Lol. Feel like a loser.


I think it depends on a person's personality really.

I got married at 24, DH was 35. So he was well established in his career when we married and its been an easy road. I love that I married young by todays standards. It probably wouldn't suit other people. Been married almost 22 years.
Anonymous
I don’t understand what marrying young has to do with you & your spouses’s educational choices - aka not STEM.

I got married at 25 and am about to turn 35. We too were not in the STEM field so had to work our way up. Couldn’t afford a kid in DC until age 32 and realized we have infertility struggles. The only benefit of not yet having a kid is that we’ve saved a lot toward a down payment so we can buy a nice home around here with a decent commute soon.

Marriage at any age has nothing to do with career field areas.

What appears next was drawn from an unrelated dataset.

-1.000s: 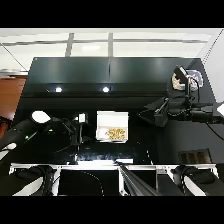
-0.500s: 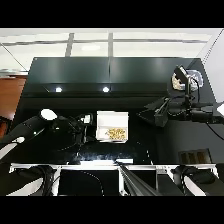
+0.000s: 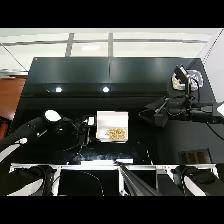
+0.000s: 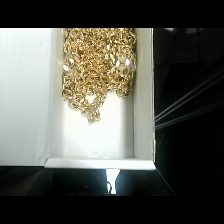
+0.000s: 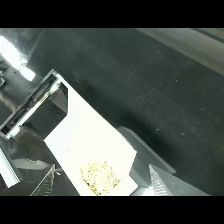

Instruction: Fold the box and place the chain.

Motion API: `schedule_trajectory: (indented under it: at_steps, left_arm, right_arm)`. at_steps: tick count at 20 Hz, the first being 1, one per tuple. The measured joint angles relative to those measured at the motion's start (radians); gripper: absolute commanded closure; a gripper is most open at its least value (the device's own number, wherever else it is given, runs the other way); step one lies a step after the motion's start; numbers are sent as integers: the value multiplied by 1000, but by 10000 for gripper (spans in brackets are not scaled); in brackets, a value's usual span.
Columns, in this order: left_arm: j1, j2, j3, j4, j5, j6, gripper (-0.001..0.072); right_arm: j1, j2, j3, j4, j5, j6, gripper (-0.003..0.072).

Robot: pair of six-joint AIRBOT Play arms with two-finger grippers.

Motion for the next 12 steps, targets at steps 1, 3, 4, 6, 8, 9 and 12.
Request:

Also get off FB and stop comparing your life to others who probably live in a lower COL area.

Anonymous
Anonymous wrote:Don’t follow FB. I am 29, female, and single. Personally never cared to be married by 30, and don’t want kids until at least 35. I know two guys that got married out of college. Both put on a picture perfect life in social media, but are super unhappy. Both cheat on their wives. Have a couple of friends who are already divorced. I’m personally fine waiting until I’m older to settle down.


I know many guys cheating on their spouses.